Redistribution of phase fluctuations in a periodically driven cuprate superconductor

TL;DR

This paper investigates how periodic optical-frequency driving suppresses phase fluctuations in a bi-layer cuprate superconductor, providing insights into light-enhanced coherence phenomena observed experimentally.

Contribution

It introduces a theoretical framework using Langevin and Fokker-Planck equations to explain how external driving reduces phase fluctuations in layered cuprates, linking to recent experimental findings.

Findings

Suppression of low-energy plasmon phase fluctuations due to external driving

Resonance amplification of high-energy plasmon effects

Reduced in-plane fluctuations on long length scales

Abstract

We study the thermally fluctuating state of a bi-layer cuprate superconductor under the periodic action of a staggered field oscillating at optical frequencies.

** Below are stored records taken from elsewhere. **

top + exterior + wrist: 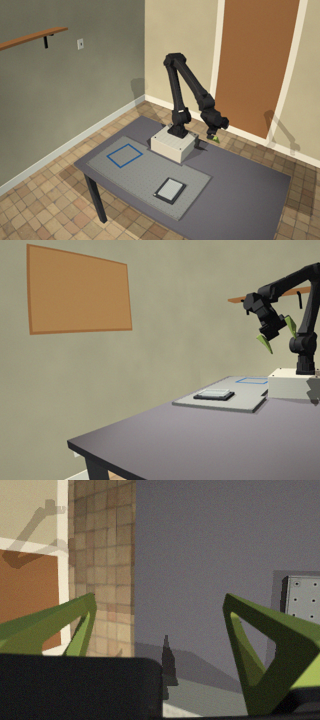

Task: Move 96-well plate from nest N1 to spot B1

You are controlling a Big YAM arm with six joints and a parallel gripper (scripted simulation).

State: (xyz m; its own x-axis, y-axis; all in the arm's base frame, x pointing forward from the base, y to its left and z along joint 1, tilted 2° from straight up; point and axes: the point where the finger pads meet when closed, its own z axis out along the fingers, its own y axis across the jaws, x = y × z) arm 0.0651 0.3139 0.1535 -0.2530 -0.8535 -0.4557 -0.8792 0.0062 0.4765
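Right now the 96-well plate is 340 mm ahead of my hand, 130 mm to the right of it and 210 mm below it. From my hand the other things lie so: black plate nest (340 mm ahead, 130 mm to the right, 220 mm below).
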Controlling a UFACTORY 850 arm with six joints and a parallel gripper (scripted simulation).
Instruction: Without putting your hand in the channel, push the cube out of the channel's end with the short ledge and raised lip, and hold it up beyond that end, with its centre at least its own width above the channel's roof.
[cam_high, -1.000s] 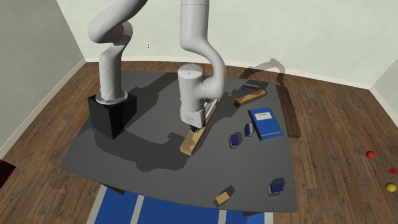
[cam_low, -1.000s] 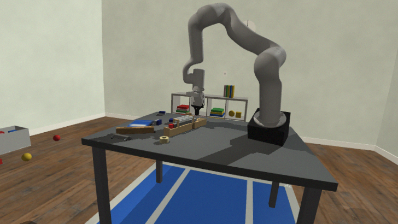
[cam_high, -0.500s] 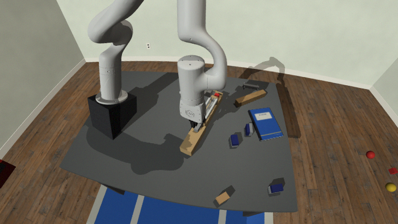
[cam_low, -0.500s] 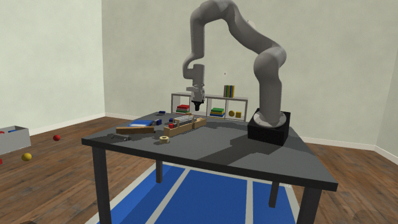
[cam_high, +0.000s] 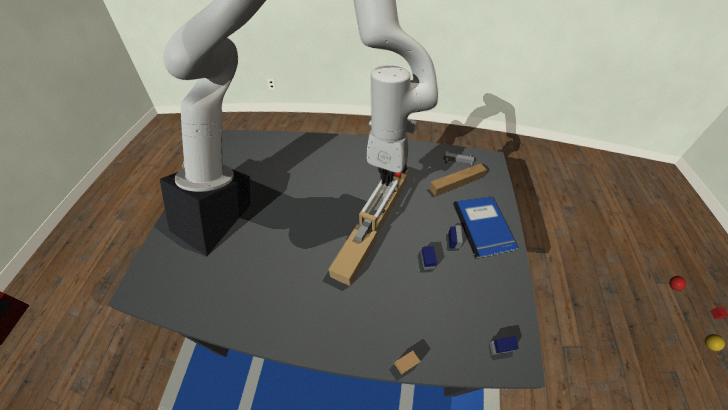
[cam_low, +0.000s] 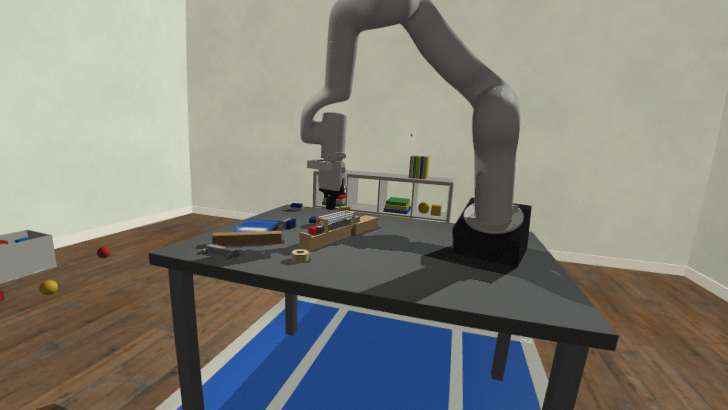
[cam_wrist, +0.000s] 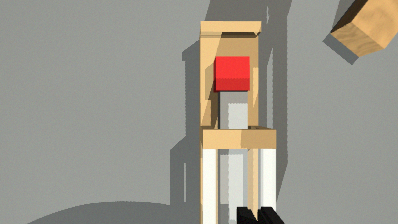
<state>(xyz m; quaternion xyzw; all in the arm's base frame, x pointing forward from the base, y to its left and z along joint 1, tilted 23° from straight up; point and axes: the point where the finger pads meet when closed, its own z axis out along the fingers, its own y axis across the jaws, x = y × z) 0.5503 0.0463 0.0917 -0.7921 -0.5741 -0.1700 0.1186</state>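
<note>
The red cube is 90 mm to the left of my hand, 80 mm below it and 20 mm ahead of it. Also, from my hand: wooden plank (240 mm ahead, 150 mm to the left, 120 mm below); then wooden channel (80 mm below, 30 mm to the right, 10 mm behind); then tape roll (220 mm to the left, 130 mm below, 10 mm ahead).
</note>
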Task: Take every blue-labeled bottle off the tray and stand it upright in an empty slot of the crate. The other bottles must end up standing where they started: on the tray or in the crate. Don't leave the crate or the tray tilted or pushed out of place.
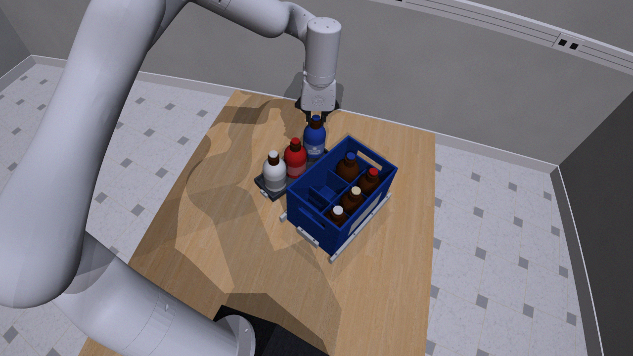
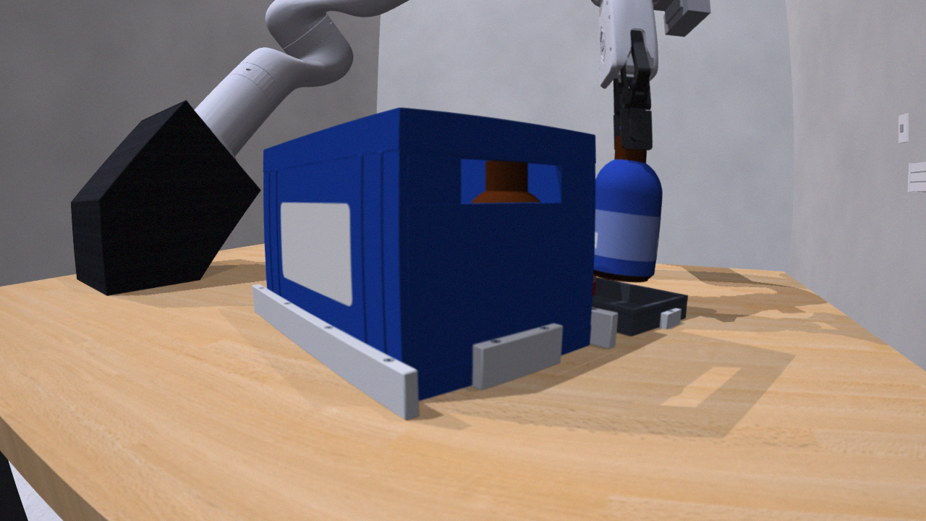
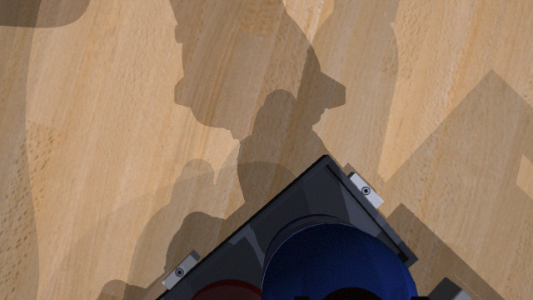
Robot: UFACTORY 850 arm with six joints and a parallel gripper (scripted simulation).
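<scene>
The blue-labeled bottle is 10 mm behind my hand and 70 mm below it. Round my hand: white-labeled bottle (150 mm behind, 90 mm to the left, 110 mm below); tray (80 mm behind, 40 mm to the left, 180 mm below); red-labeled bottle (80 mm behind, 40 mm to the left, 110 mm below).
</scene>
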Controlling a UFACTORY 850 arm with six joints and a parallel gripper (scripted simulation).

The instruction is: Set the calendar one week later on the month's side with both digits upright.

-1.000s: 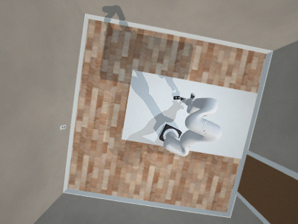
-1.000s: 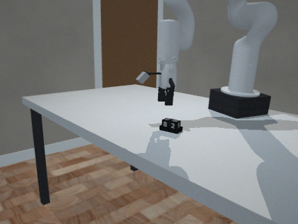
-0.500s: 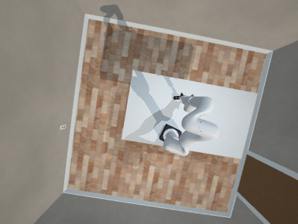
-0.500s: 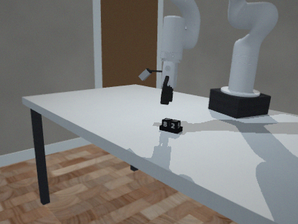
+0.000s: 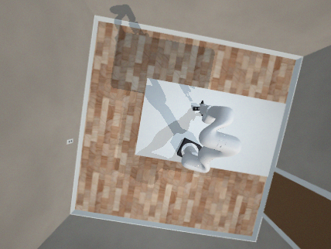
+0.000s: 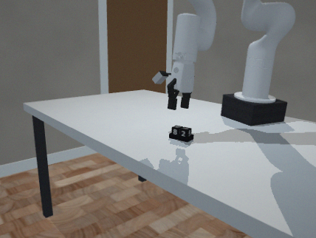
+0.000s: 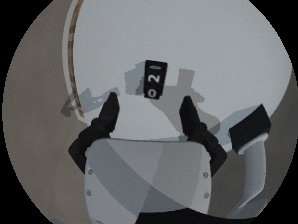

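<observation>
Right now the black calendar tray is 110 mm below my hand and 20 mm to the left of it.
</observation>
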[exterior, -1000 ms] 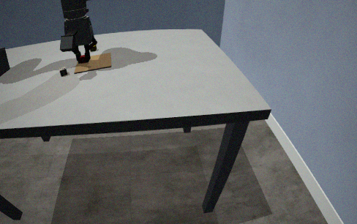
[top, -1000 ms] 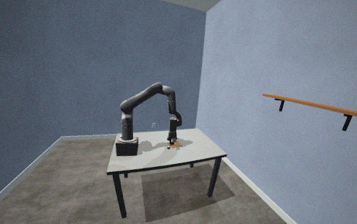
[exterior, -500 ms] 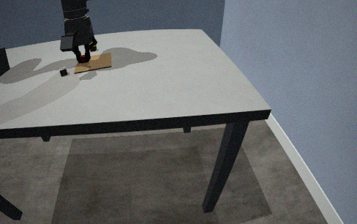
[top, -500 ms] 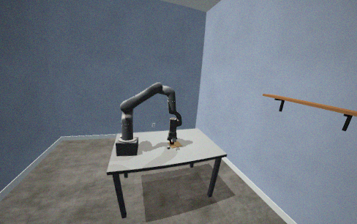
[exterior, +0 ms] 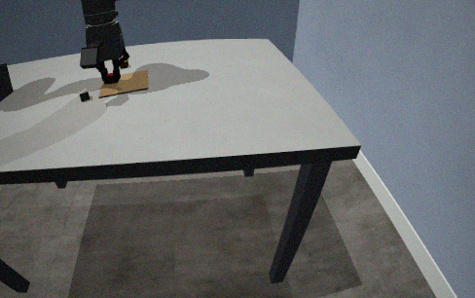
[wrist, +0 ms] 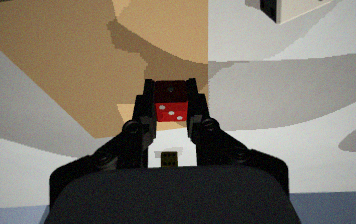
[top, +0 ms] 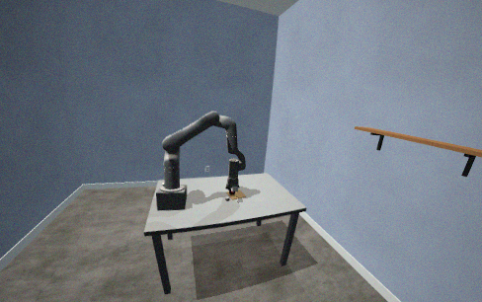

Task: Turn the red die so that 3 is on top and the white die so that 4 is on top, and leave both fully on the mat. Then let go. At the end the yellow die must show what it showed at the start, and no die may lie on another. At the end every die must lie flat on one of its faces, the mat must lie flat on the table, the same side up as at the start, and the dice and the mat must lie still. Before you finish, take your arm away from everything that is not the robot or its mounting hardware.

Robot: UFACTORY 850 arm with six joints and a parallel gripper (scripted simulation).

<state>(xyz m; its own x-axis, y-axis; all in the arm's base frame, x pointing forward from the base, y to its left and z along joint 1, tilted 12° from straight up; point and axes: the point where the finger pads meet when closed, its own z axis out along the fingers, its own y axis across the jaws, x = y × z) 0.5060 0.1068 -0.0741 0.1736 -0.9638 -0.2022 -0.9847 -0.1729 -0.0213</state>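
My hand is 10 mm above the red die. Round my hand: tan mat: 40 mm ahead, 10 mm to the left, 30 mm below; white die: 50 mm behind, 80 mm to the right, 20 mm below; yellow die: 20 mm behind, 140 mm to the left, 20 mm below.
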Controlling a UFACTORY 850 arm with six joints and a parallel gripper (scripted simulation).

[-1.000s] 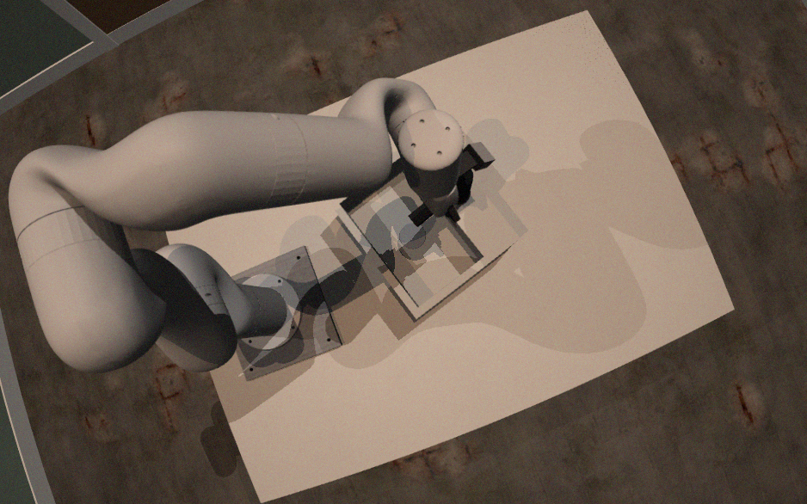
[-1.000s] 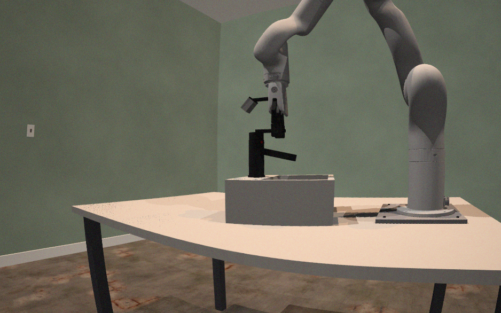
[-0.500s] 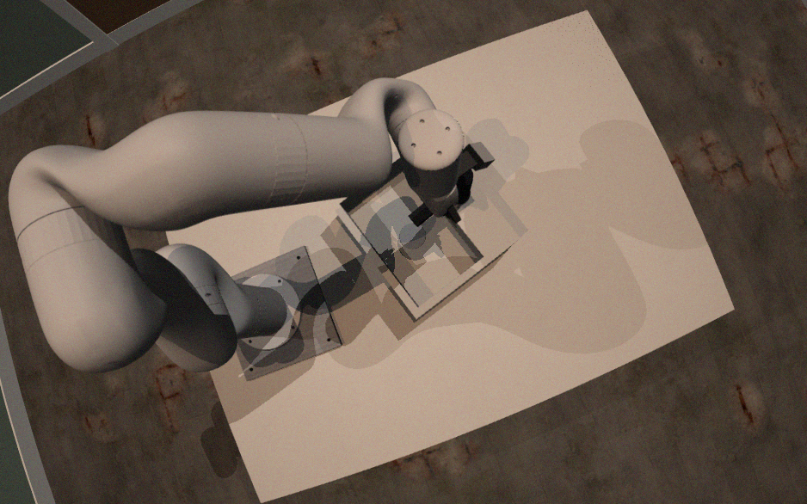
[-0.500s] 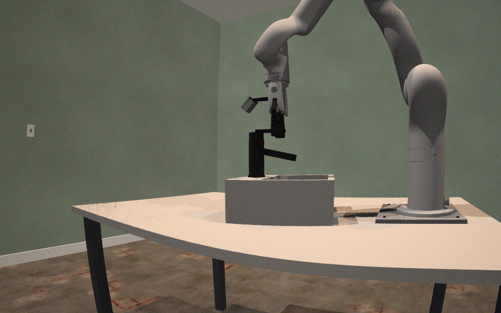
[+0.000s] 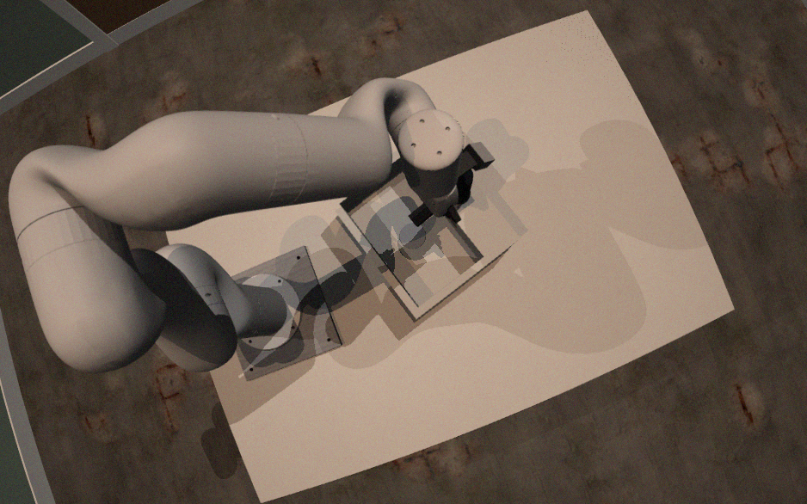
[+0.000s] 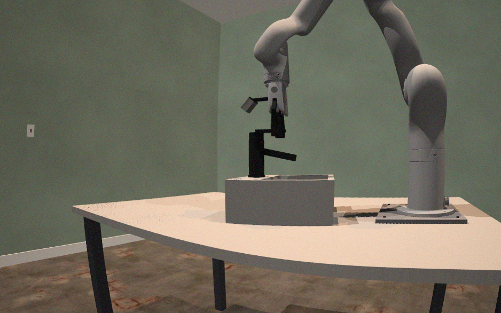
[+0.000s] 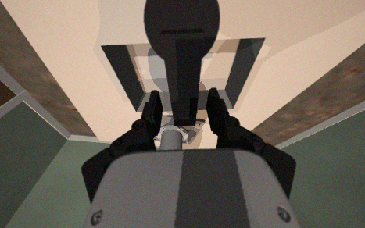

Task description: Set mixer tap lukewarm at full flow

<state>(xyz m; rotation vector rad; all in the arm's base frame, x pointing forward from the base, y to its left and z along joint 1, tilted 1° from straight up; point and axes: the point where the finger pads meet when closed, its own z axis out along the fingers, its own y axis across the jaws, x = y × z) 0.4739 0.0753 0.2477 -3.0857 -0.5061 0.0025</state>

This analysis distills essential elements of the recently discovered phenomenon of light enhanced coherence in YBa$_2$Cu$_3$O$_{6+x}$, which was achieved by periodically driving infrared active apical oxygen distortions. The effect of a staggered periodic perturbation is studied using a Langevin and Fokker-Planck description of driven, coupled Josephson junctions, which represent two neighboring pairs of layers and their two plasmons. In a toy model including only two junctions, we demonstrate that the external driving leads to a suppression of phase fluctuations of the low-energy plasmon, an effect which is amplified via the resonance of the high energy plasmon. When extending the modeling to the full layers, we find that this reduction becomes far more pronounced, with a striking suppression of the low-energy fluctuations, as visible in the power spectrum. We also find that this effect acts onto the in-plane fluctuations, which are reduced on long length scales. All these findings provide a physical framework to describe light control in cuprates.